Maka kita menjadi diri kita sendiri adalah hal yang terbaik, sebab meskipun kita dibenci nantinya, paling tidak kita masih punya diri kita sendiri.
Tidak kontak lagi, bukan tidak cinta lagi, melainkan kita saling menyadari, tidak lagi berjumpa, tidak ada lagi rasa sakit, dan ini adalah rasa cinta terbaik.
Buku yang ditulis berdasarkan cerita sesungguhnya ini, melukiskan Xiao En yang dibully dalam ikatan kekeluargan, ia meninggalkan rumah dengan segerobak rasa sedih dan marah, dan dalam proses perjuangan hidup di perantauan, bermunculan hal-hal baik dan buruk, yang membuatnya bertumbuh dewasa tapi juga membunuh kehangatan hatinya.

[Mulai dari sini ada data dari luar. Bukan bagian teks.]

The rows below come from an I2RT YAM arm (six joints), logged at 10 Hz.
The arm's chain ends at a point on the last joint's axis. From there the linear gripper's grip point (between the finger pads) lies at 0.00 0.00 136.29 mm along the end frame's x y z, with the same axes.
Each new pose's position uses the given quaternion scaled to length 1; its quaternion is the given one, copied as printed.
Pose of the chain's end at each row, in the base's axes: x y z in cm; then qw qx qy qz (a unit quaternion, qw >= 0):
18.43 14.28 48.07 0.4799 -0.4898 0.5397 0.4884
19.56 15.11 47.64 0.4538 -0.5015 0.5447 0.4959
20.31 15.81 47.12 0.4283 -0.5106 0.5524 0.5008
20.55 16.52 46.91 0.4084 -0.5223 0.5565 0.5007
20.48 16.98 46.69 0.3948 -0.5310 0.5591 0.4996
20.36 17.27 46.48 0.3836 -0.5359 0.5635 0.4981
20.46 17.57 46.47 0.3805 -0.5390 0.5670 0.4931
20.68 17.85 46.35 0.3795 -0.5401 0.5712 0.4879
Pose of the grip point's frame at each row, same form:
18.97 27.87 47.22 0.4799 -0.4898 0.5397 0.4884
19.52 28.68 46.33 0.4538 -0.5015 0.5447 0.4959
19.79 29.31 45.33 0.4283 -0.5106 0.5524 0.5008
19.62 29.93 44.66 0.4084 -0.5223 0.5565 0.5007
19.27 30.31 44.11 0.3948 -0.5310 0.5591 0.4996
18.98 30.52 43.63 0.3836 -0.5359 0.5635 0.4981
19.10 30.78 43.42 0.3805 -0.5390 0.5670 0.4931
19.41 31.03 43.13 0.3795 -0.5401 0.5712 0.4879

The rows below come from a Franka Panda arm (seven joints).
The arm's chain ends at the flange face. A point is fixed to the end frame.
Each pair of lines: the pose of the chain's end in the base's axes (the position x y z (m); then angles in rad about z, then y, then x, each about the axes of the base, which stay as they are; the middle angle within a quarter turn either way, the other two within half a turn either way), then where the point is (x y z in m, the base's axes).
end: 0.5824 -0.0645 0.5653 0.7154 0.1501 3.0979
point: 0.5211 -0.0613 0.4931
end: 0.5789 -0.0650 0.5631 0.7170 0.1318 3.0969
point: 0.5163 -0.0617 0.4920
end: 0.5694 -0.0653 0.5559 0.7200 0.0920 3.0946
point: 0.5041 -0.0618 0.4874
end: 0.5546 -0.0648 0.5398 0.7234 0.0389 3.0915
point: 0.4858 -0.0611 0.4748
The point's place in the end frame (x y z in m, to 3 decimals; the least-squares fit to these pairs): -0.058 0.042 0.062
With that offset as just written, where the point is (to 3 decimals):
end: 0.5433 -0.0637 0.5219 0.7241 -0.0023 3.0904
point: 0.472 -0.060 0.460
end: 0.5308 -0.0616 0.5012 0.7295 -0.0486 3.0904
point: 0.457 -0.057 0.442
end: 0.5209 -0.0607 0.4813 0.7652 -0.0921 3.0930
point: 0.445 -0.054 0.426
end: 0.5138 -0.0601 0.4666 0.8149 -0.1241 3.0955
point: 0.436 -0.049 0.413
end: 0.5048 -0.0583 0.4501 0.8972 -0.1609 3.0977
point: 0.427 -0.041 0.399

Dan sebelum ia ditelan oleh ambisi metropolitan, Xiao En berhsil menguak luka di hati nya, ia melihat sebuah rahasia yang terselubung dalam luka yang membusuk.

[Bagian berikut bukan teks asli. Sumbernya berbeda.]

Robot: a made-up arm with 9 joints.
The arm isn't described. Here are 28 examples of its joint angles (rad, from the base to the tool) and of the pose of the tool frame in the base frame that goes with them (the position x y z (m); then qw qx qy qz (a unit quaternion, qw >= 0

Rasa sedih tidak patut dibanding-bandingkan, karena kau tidak pernah tahu, kenyamanan yang kau alami, mungkin adalah kesengsaraan bagi orang lain.
Penulis mengatakan “Kita tidak perlu harus merasakan setiap hal, tidak perlu mempunyai reaksi atas setiap emosi, karena waktu kita tidak banyak, rasa lembut di hati juga sangat terbatas, maka berikan 10% kesedikitan itu untuk orang yang tepat, dan sisanya 90% untuk diri kita sendiri.
Huang menggiring pembaca untuk menyadari potensi manusia, ketika bersedih jangan melupakan rasa bahagia, kita menengadah ke atas melihat langit ketika kita di titik nadir. Dan kita harus yakin bahwa hal yang buruk akan berlalu walau perlahan, dan yang baik sedang mendekati kita secara perlahan-lahan.
Hati ini kecil, maka isilah dengan hal yang menyenangkan saja, dengan berbekal harapan dan tekad, maka kau akan melaju ke kehidupan yang lebih baik. Penulis menyapa pembaca di akhir cerita, sebagai penutup. Hai pembaca apa kabar, saya Huang Shan Liau. Terima kasih telah selesai membaca cerita Saya dan Xiao En. Kita memang tidak bisa memilih siapa saja yang akan kita temui dalam hidup ini, sebab itu takdir, tetapi kita bisa memilih orang yang bagaimana yang bisa berada dalam kehidupan kita. Banyak orang mengeluh hidup ini susah, mengecewakan, banyak kendala, tidak ada cinta, tetapi hidup kita tidak sepatutnya menunggu vonis orang lain, kitalah yang menentukan, kehidupan yang bagaimana yang kita butuhkan.
Skenario kehidupan kita, bukanlah cerita bersambung dari orang tua kita, mereka bukan cerita jilid pertama kita, kita bukan pemeran pembantu, terlebih-lebih bukan figuran dalam lingkungan pertemanan. Sebab setiap orang adalah pemain utama dalam kehidupan masing-masing.